Transcribe the listing exactly, so that nothing but the pictures is missing.

Stored data:
* * * * *
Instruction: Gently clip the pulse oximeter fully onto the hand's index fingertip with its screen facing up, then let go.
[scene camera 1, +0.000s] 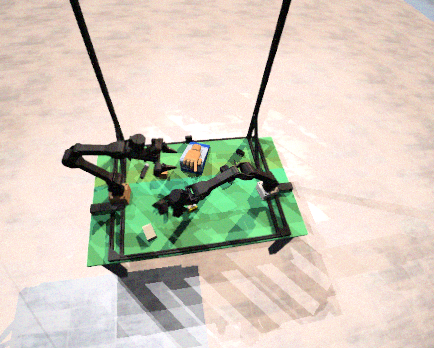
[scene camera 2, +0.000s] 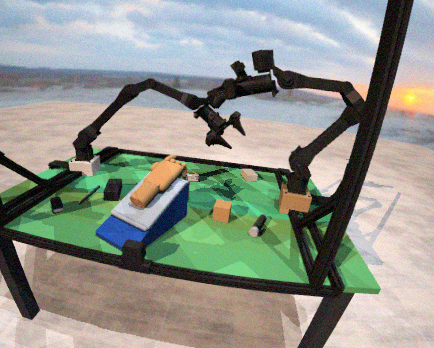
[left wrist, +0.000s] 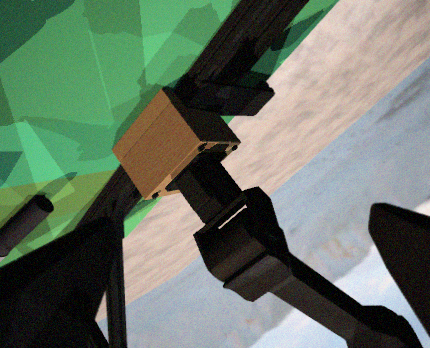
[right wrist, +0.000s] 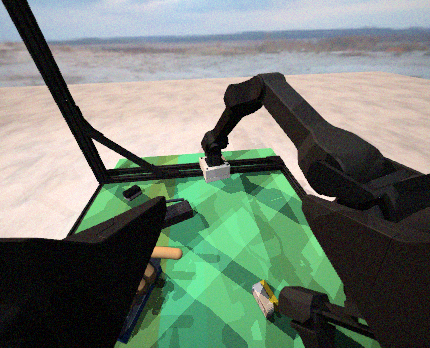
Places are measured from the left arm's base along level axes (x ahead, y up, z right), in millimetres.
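Pixels of known places: left gripper, between the fingertips: (scene camera 2: 238, 142) (left wrist: 242, 223); right gripper, between the fingertips: (scene camera 1: 176, 159) (scene camera 2: 210, 93) (right wrist: 233, 202); left arm's base, origin of its link: (scene camera 1: 268, 186) (scene camera 2: 84, 158) (right wrist: 214, 161); right arm's base, origin of its link: (scene camera 1: 118, 190) (scene camera 2: 296, 190) (left wrist: 196, 169).
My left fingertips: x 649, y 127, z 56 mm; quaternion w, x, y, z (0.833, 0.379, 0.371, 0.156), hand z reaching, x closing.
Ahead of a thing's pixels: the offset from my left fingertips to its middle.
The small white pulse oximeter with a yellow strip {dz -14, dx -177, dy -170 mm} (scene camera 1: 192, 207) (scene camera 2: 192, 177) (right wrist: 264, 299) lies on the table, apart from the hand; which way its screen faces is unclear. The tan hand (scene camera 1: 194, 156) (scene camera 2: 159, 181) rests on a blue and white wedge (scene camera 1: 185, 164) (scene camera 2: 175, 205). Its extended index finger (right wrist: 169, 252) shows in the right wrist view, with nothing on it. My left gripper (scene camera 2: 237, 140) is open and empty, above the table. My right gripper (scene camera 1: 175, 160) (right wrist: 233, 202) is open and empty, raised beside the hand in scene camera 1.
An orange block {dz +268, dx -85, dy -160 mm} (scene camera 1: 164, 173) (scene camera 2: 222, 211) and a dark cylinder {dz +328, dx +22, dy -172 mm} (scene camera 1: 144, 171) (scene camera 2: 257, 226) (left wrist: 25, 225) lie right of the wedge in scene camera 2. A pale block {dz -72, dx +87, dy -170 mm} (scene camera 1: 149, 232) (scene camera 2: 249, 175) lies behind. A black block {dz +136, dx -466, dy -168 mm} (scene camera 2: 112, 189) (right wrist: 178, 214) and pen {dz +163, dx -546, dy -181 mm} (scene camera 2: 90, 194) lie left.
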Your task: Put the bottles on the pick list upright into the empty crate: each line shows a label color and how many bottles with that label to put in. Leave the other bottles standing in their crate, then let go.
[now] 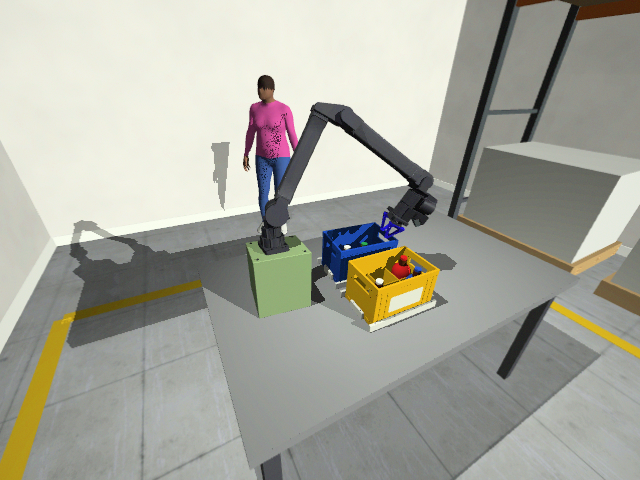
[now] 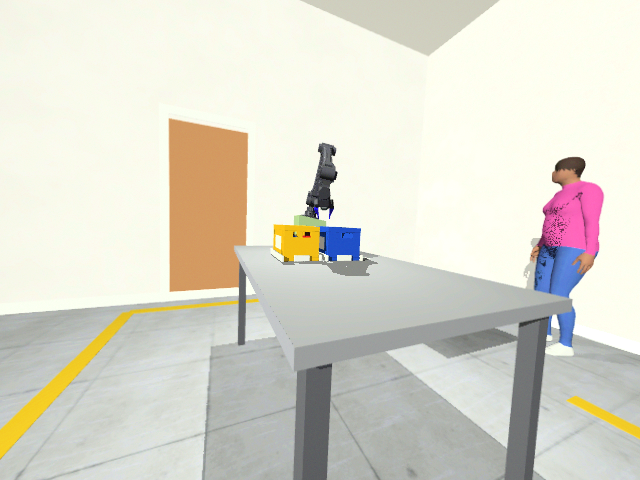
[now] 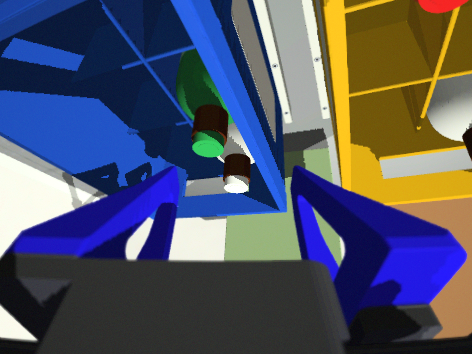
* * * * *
Response to this exercise:
Instruction: Gently clip the pulse oximeter fully onto the hand's index fingertip with its screen facing up, then let go.
[scene camera 1, +0.000s] 
[scene camera 2, +0.000s] 
[left wrist, +0.000s] 
[right wrist, +0.000s] 
Places are measured from the left arm's base along level axes (x ahead, y up, z right), in millimetres.
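Pixels of known places: left gripper, between the fingertips: (scene camera 2: 238, 142) (left wrist: 242, 223); right gripper, between the fingertips: (scene camera 1: 176, 159) (scene camera 2: 210, 93) (right wrist: 233, 202); left arm's base, origin of its link: (scene camera 1: 268, 186) (scene camera 2: 84, 158) (right wrist: 214, 161); right arm's base, origin of its link: (scene camera 1: 118, 190) (scene camera 2: 296, 190) (left wrist: 196, 169).
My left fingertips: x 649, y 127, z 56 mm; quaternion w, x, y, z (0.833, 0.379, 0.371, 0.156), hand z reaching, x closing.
Ahead of a thing's pixels: the offset from my left fingertips to its middle.
The small white pulse oximeter with a yellow strip {dz -14, dx -177, dy -170 mm} (scene camera 1: 192, 207) (scene camera 2: 192, 177) (right wrist: 264, 299) lies on the table, apart from the hand; which way its screen faces is unclear. The tan hand (scene camera 1: 194, 156) (scene camera 2: 159, 181) rests on a blue and white wedge (scene camera 1: 185, 164) (scene camera 2: 175, 205). Its extended index finger (right wrist: 169, 252) shows in the right wrist view, with nothing on it. My left gripper (scene camera 2: 237, 140) is open and empty, above the table. My right gripper (scene camera 1: 175, 160) (right wrist: 233, 202) is open and empty, raised beside the hand in scene camera 1.
An orange block {dz +268, dx -85, dy -160 mm} (scene camera 1: 164, 173) (scene camera 2: 222, 211) and a dark cylinder {dz +328, dx +22, dy -172 mm} (scene camera 1: 144, 171) (scene camera 2: 257, 226) (left wrist: 25, 225) lie right of the wedge in scene camera 2. A pale block {dz -72, dx +87, dy -170 mm} (scene camera 1: 149, 232) (scene camera 2: 249, 175) lies behind. A black block {dz +136, dx -466, dy -168 mm} (scene camera 2: 112, 189) (right wrist: 178, 214) and pen {dz +163, dx -546, dy -181 mm} (scene camera 2: 90, 194) lie left.
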Your task: Put the bottles on the pick list upright into the empty crate: each line shows a label color and how many bottles with that label to put in. Leave the other bottles standing in their crate, then let go.
[now] 
[now] 
[now] 

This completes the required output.